Task goal
Every line in the data below has to be repeated exactly; no picture belongs in the result.

Exercise data
....................
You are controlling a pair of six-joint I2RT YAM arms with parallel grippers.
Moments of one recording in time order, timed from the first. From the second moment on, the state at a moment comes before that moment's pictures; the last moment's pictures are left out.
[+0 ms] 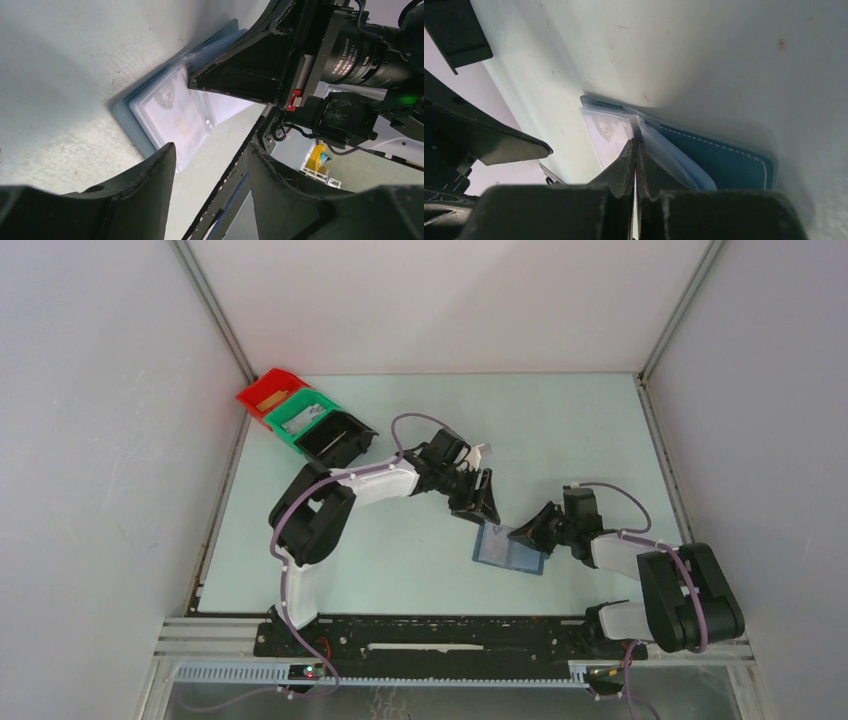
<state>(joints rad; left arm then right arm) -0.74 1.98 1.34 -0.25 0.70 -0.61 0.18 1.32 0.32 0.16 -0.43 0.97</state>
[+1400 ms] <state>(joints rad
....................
Finished task
You are controlling a pair of six-joint I2RT YAM arms with parallel grippers.
Moments of one recording in time order, timed from the first. From the second moment on, the state at a moment comes before that moment's pictures; the last moment's pictures are left out.
[+0 ms] 
<state>(joints rad; left arm then right arm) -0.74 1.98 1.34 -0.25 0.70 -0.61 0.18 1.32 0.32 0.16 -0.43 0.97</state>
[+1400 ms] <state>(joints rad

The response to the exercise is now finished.